To simplify the analysis, the focus can be shifted to plotting chill according to the Dynamic Model, as it is a more reliable approach compared to some of the other models. This will help in creating a clearer, more focused visualization of chill accumulation and its relationship with temperature.

chill <-
  ggplot(sensitivity_gg %>%
           filter(name == "Chill_Portions"),
         aes(x = T,
             y = factor(name),
             size=value)) +
  geom_point(col = "light blue") +
  scale_y_discrete(labels = "Chill Portions") +
  ylab("Chill model") +
  xlab("Temperature (assumed constant, °C)") +
  xlim(c(-30, 40)) +
  theme_bw(base_size = 15) +
  labs(size = "Chill \nWeight")

  plot<- (chill +
            locations +
            plot_layout(guides = "collect",
                        heights = c(0.5,1))
        ) & theme(legend.position = "right",
                  legend.text = element_text(size = 10),
                  legend.title = element_text(size = 12))

plot

When comparing the effective chill ranges with winter temperatures at the three locations, it becomes evident that in Klein-Altendorf and Beijing, temperatures are often cooler than the effective temperature range for chill accumulation. In contrast, Davis experiences more frequent temperatures that are too warm for effective chill accumulation.

At Davis, warmer winter temperatures are likely to reduce chill accumulation, while in Klein-Altendorf and Beijing, the relationship is more complex. In colder conditions, warming might increase chill accumulation, but in warmer conditions, it could decrease it. This non-monotonic relationship between temperature and chill accumulation means that PLS regression is unlikely to yield clear results at these locations.

In the following chapter, a solution to address this issue will be explored.

Exercises on chill model comparison

  1. Briefly explain in what climatic settings we can expect PLS regression to detect the chilling phase - and in what settings this probably won’t work.

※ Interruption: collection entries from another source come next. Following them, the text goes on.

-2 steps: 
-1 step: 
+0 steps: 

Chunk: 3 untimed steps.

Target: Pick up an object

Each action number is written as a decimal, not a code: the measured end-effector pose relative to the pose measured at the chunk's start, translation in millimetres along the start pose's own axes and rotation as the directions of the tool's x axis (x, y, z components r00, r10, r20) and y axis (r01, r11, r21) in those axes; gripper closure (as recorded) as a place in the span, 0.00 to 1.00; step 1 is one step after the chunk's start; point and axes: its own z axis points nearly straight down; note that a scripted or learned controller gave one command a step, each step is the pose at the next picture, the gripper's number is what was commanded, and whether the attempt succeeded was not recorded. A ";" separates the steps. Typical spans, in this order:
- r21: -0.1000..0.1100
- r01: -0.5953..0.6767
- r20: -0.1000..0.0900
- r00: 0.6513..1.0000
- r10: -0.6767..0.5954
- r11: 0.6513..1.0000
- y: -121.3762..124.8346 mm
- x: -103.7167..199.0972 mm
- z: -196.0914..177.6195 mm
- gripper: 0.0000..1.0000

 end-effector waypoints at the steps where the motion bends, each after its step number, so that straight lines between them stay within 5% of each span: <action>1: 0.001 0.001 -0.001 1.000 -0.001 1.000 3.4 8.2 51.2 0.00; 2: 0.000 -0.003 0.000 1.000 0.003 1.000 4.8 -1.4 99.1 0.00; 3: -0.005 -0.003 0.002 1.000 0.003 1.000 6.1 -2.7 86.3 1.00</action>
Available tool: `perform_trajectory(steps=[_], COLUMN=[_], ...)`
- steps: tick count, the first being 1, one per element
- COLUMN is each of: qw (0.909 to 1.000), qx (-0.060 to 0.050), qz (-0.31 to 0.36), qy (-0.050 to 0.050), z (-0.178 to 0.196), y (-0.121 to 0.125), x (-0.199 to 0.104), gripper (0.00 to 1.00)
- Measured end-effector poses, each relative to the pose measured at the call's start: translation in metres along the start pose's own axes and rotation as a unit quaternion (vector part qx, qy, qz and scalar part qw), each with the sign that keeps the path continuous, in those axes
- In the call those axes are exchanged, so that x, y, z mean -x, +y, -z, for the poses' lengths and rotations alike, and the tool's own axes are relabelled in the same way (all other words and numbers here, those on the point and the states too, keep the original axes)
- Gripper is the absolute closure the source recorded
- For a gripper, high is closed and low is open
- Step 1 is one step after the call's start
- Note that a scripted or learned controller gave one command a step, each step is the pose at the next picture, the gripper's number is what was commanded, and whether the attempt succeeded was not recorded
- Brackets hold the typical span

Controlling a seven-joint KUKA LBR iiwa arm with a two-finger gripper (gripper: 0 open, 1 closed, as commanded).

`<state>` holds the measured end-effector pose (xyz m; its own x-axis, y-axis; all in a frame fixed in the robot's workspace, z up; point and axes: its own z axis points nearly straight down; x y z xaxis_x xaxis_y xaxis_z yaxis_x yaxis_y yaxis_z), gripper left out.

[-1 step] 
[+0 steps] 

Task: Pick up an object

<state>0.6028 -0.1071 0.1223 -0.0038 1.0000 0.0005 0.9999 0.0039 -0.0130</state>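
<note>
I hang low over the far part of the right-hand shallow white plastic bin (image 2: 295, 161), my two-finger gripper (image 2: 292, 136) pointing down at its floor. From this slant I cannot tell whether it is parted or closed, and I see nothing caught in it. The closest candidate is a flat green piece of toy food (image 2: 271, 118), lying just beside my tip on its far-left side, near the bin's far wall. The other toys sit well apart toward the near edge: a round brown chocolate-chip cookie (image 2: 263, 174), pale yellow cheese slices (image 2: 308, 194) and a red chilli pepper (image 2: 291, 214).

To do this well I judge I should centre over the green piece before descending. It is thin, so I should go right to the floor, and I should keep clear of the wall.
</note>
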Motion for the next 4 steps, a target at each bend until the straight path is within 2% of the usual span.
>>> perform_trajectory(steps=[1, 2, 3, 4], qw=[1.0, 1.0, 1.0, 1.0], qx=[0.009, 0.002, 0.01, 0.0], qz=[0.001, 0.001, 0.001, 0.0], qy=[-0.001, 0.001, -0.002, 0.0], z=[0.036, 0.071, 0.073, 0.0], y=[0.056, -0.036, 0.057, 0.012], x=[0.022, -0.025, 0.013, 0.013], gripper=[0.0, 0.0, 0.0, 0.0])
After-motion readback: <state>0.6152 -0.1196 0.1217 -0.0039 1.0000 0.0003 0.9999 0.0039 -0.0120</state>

PLS regression works well for detecting the chilling phase in climates where temperatures stay within the effective chill range, allowing for a clear relationship between temperature and chill accumulation. However, in areas with fluctuating or excessively warm temperatures (like Davis, California), the relationship becomes non-monotonic, making PLS less effective.

  1. How could we overcome this problem?

To improve chill detection, we could use models that account for non-monotonic relationships, such as the Dynamic Model. Additionally, incorporating environmental factors and refining chill models to better reflect temperature thresholds can help overcome the limitations of PLS regression.